Лётчик (вяло): "Я понятия не имею, что у меня будет за жена..." У Брехта здесь ремарка, что произносит он это громко и шутливо. Он же не экзамен невесте устраивает, он изображает экзамен перед гостями с Жёлтой улицы, тянет время... Ясно, в этой сцене переиграть лучше, чем недоиграть. Но Володя в тот день не в форме. И тогда кроткая обычно Шен Те Славиной начинает лукавить! Начинает подначивать, подзадоривать жениха. Текст тот же, брехтовский, с точно расставленными "да" и "нет", но подает их Зина по-иному. И в Володе просыпается интерес, он подхватывает игру, втягивается в неё, и в финальном зонге картины это уже Высоцкий! И сам завёлся, и других заводит. И спектакль выстраивается, входит в свой естественный, заданный режиссурой и Брехтом острый и точный ритм. И подчиняет публику, в массе отнюдь не свою, и заставляет и думать, и чувствовать, и со-чувствовать.
И сделала это Зинаида - нервная первая скрипка блистательного таганского ансамбля, добрый человек с по-человечьи небесконечнымн возможностями, но с бесконечной самоотдачей, самосожжением.
Часто мне бывает за неё страшно.
Участников спектакля "Добрый человек из Сезуана", работавших в нём ещё на Арбате и улице Вахтангова, осталось всего девять. Или после смерти Колокольникова уже восемь? В театре их называют сезуановцами.
Сцена из "Гамлета", в которой и неодушевленный занавес стал - Действующим лицом!
Действующие лица
Тогда - зимой 1963-1964 года - "Доброго человека..." смогли посмотреть сравнительно немногие. Но событием или, если хотите, гвоздём театрального сезона он стал. Московская публика впервые почувствовала по-настоящему, что это за взрывоопасная штука - Брехт, хотя и до того были, конечно, брехтовские пьесы на московской сцене, да и "Берлинер Ансамбль" к нам приезжал.
Но языковый ли барьер, другие ли причины, а что-то метало ощутить задиристо-просветлённую, простую и сложную одновременно, бунтарскую брехтовскую мысль, неординарную его политичность и остроту.
"Добрый человек..." стал открытием не только режиссёра Ю.П.Любимова и актрисы З.А.Славиной. Он стал и открытием Б.Брехта. Для многих, для меня в том числе.
Спектакль "имел прессу", преимущественно доброжелательную. Константин Симонов рассказал о нём кратко в "Правде" ещё в конце 1963 года. "Доброго..." в то время играли на маленькой студийной сцене и изредка в Вахтанговском театре. Шёл он триумфально при неизменно переполненном зале.

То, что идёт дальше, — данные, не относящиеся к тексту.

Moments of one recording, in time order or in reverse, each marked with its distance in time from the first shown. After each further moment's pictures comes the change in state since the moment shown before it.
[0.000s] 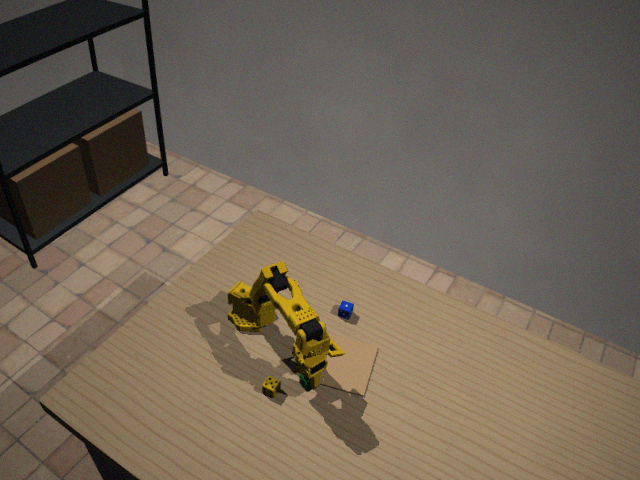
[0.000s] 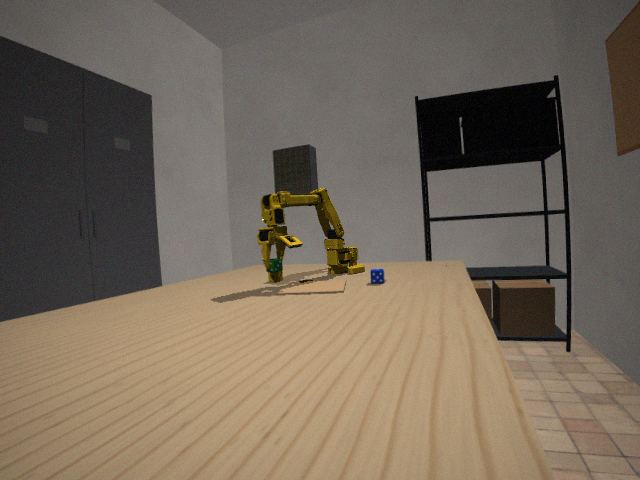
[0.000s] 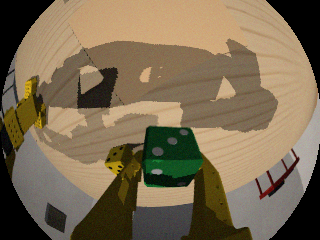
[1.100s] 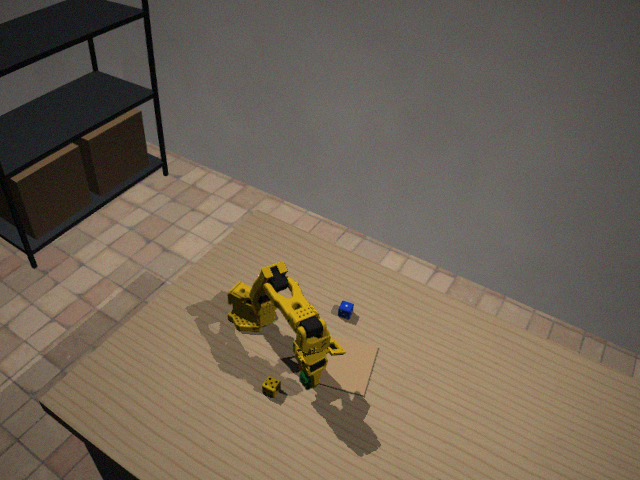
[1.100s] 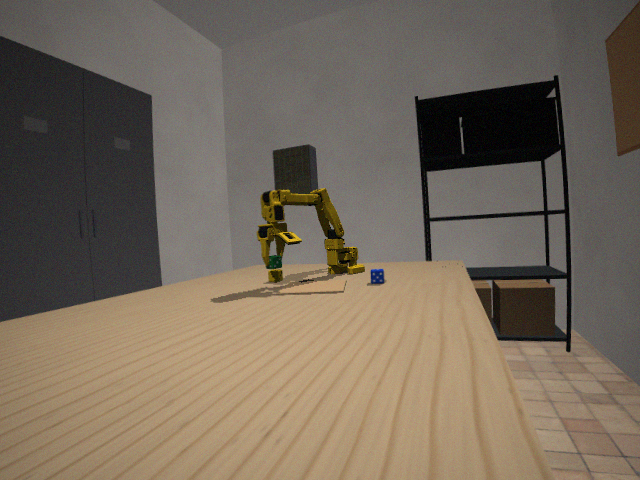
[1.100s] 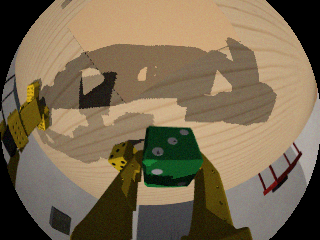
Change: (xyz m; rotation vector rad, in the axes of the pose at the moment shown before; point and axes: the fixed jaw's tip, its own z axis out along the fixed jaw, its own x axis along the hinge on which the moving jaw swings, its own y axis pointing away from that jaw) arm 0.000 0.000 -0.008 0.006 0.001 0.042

На один из таких спектаклей попали несколько физиков из Дубны, в том числе чрезвычайно заводной Георгий Николаевич Флёров, тогда ещё не академик, но человек достаточно знаменитый. Читающая публика знала, что он - один из первооткрывателей спонтанного (самопроизвольного) деления атомных ядер, что у себя в Дубне он вместе с сотрудниками пытается "удлинить Менделеевскую таблицу", получив физическими методами новые химические элементы. Но мало кто знал в то время (впервые в открытой литературе об этом рассказано в книге И.Головина "Курчатов", вышедшей в 1967 году), что лейтенант Г.Флёров в мае 1942 года осмелился послать Сталину письмо, в котором доказывал необходимость делать собственную атомную бомбу, а позже экспериментально определял критическую массу плутония...

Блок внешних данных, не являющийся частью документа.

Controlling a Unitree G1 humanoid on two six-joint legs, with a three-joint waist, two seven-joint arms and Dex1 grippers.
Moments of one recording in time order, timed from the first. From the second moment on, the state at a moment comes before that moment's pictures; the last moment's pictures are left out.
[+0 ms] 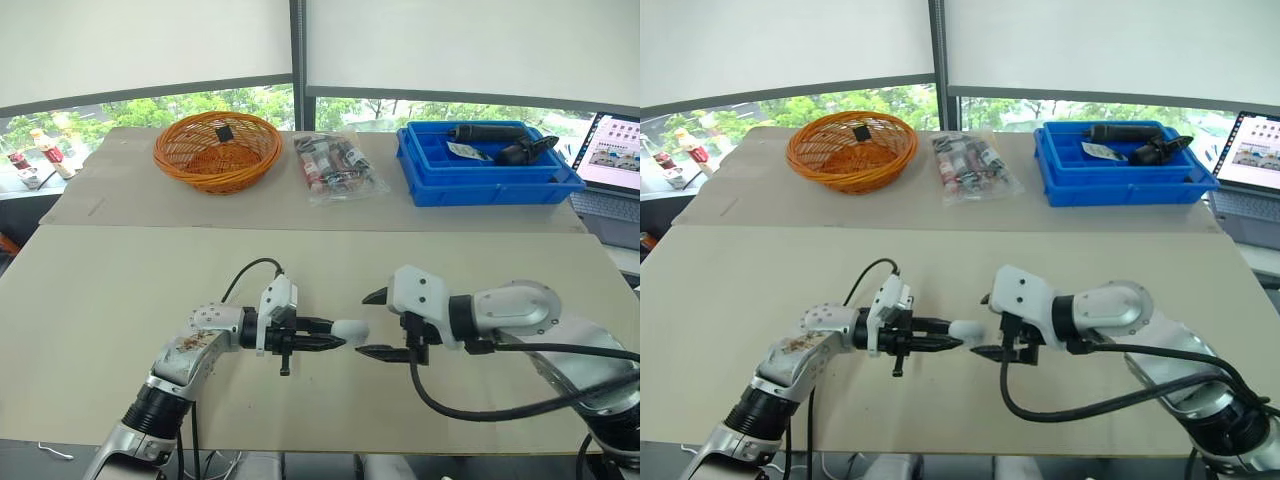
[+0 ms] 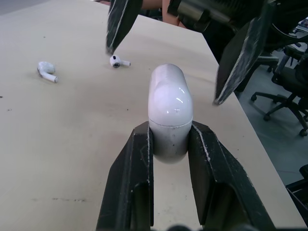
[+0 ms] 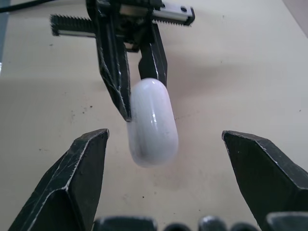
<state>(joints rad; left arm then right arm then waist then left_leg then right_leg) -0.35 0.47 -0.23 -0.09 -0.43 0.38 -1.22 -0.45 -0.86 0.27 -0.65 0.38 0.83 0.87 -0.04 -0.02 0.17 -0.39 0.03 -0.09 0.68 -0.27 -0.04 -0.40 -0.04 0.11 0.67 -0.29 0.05</state>
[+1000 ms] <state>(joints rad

К концу 50-х годов от оборонной тематики Флёров отошёл (или его "отошли") и с 1960 года обосновался в Дубне. Невоздержанный на язык, резкий в суждениях, "одержимый", но словам Головина, неукротимый Флёров всегда прекрасно владел "великим искусством наживать себе врагов". Но и привязывать к себе он тоже умел. Неутомимостью, разносторонностью интересов, острым умом, фантазией, смелостью. Вот этот человек вместе с молодыми сотрудниками и оказался той зимой на спектакле студентов-щукинцсв. После спектакля физики пришли к лирикам -за кулисы. Вот тогда и началась дружба Дубны с будущей Таганкой.